I’m with James Hansen on this one – it’s the coal-fired power stations, stupid, and the buildings. If we can’t fix the cars and buildings and power generation, it doesn’t matter a fucking jot what we do about aviation. Because, after all, buildings are easy, power and cars are getting easier, aeroplanes are hard. We’re not far now; look at this hub-drive electric motor project at Michelin. Solar and wind are now the leading sources of new electrical power.
And, if there must be expansion, it ought to be at an existing airport because of the ATC issues. And if we’re going to be expanding an existing airport, well, it may as well be the one the airlines want to use. Further, it’s good to maintain the various conventions that limit activity at Heathrow – I was surprised to see that mixed-mode operation accounted for almost a third of the expected capacity increase. And yes, I did hold this view when I lived there.
And if we’re doing this, we ought also to do other things, like building a north-south high-speed rail route and better public transport in general – saving oil and CO2 emissions for things that we can’t yet substitute.
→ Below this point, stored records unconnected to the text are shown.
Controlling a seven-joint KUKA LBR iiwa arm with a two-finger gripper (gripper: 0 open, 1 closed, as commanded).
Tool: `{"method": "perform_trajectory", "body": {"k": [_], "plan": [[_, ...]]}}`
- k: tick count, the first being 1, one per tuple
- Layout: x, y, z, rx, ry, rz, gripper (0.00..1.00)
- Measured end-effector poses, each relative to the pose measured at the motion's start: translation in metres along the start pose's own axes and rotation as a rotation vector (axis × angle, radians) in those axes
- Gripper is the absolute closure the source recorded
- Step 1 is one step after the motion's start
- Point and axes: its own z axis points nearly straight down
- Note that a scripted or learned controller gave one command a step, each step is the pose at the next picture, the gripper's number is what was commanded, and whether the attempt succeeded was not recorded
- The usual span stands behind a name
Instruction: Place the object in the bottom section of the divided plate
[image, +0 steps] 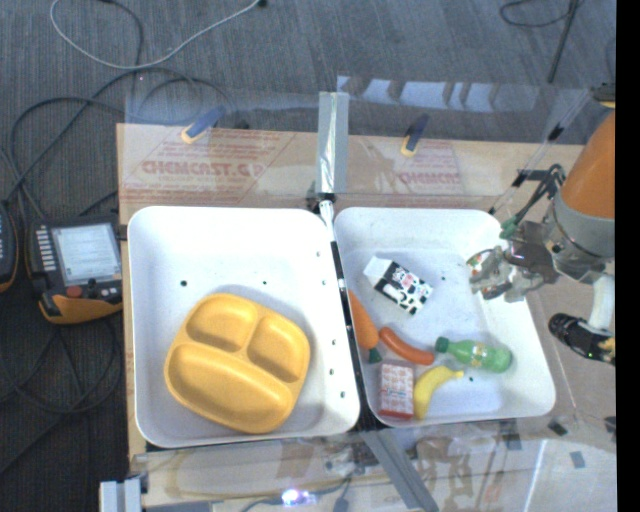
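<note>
Yellow divided plate (238, 361) in left bin (150, 250); gripper (492, 273) over right bin (520, 395) | grip state: cannot tell

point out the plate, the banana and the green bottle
plate (238, 362), camera view, on its big bottom section
banana (432, 386), camera view, on its curved middle
green bottle (480, 354), camera view, on its body

Two white bins (150, 300) are seen side by side on the counter (230, 170). A handheld pendant (75, 262) lies on grey carpet (200, 50) to the left. Cables (120, 45) are strewn across the carpet.
</note>
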Motion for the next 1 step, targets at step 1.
{"method": "perform_trajectory", "body": {"k": [1], "plan": [[0.05, -0.0281, 0.1512, -0.013, 0.008, 0.05, 1.0]]}}
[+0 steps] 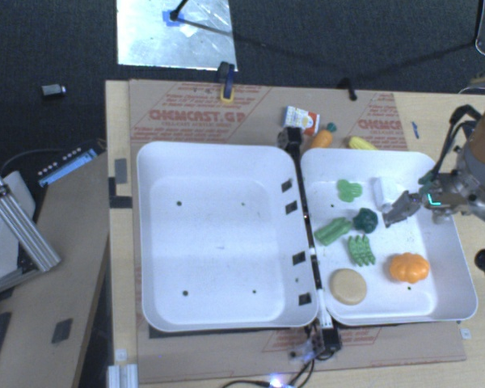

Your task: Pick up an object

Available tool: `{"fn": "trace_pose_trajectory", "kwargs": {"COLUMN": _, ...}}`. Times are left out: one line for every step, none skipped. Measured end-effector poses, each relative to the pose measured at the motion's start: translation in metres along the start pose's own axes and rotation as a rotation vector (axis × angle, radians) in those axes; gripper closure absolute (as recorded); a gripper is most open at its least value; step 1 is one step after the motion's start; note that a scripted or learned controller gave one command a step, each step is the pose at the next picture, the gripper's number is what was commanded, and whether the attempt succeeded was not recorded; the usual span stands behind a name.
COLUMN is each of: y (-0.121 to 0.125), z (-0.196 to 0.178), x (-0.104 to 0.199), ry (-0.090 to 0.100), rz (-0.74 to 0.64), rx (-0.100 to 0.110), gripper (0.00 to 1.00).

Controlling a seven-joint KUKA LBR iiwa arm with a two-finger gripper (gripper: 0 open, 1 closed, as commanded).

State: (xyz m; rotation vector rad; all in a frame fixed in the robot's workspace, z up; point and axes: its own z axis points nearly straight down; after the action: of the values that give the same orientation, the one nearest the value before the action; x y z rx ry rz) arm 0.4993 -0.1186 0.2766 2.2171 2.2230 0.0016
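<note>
The right bin (461, 297) holds several toy foods. A light green piece (349, 190) and a small white block (381, 191) lie at the back. A dark green broccoli (365, 219), a green pickle (331, 231) and a ridged green piece (360, 250) sit in the middle. A tan disc (348, 286) and an orange pumpkin (409, 267) lie nearer the front. My gripper (398, 209) reaches in from the right and hovers low just right of the broccoli, below the white block. Nothing shows held in it.
The left bin (145, 164) lies alongside, joined by a black hinge strip (305, 225). Behind the bins on the cardboard lie a white-and-orange packet (301, 120), a carrot (322, 138) and a yellow piece (361, 144). A yellow clamp (226, 83) stands further back.
</note>
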Motion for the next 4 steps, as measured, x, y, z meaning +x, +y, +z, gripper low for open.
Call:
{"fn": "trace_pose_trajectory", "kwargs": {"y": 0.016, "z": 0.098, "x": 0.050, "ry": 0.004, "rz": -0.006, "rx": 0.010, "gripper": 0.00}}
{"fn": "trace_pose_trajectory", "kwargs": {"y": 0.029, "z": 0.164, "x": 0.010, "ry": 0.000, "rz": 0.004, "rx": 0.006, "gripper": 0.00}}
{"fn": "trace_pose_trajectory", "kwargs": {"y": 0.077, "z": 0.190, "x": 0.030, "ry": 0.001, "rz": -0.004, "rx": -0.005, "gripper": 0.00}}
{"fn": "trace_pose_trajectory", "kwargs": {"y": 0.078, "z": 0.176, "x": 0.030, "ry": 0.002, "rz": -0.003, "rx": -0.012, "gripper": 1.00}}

Like insisting on change to the European ATC system, which could save 10% or more of the air fuel requirement without pouring concrete or sacrificing anything at all. Like air-source heat pumps and insulation, or…well, enter your favourite project here.
Unfortunately, the government has no credibility on this. Neither does it have any credibility on the eventual target for movements at LHR anyway – they always burst the target, which isn’t included in an act of parliament and therefore is pretty meaningless. And their efforts to balance the Heathrow decisions are crap – a high speed rail “hub” at LHR? On a line from where to where? Great Western electrification is good, but this sounds like a piece of recreational investment that might seriously harm the prospects of building a proper LGV network.
And the responsible minister is Geoff. Fucking. Hoon. Of all people. Aren’t you in jail? Aren’t you dead yet? (I suppose that does not die which can eternal lie.) And so, I conclude, I’d better oppose it anyway. It’s the only way to be safe.
Meanwhile, across the way, the Tories want to “examine” high speed rail. Woo. More talk. And, ah, build a forty billion quid airport in the sea, whilst keeping Heathrow open as well (good luck with the 70-odd mile transfer!). As someone said:
Our government is pitiful, whoever you vote for.
They surely can’t mean this; back in 1969, the Foulness scheme was a political manoeuvre, a Straussian statement. I suspect its resurrection is something similar.
What are they trying to hide? Is this an effort to kibosh offshore wind development? Are Dave from PR, Gideon and Boris climate change deniers? Or what?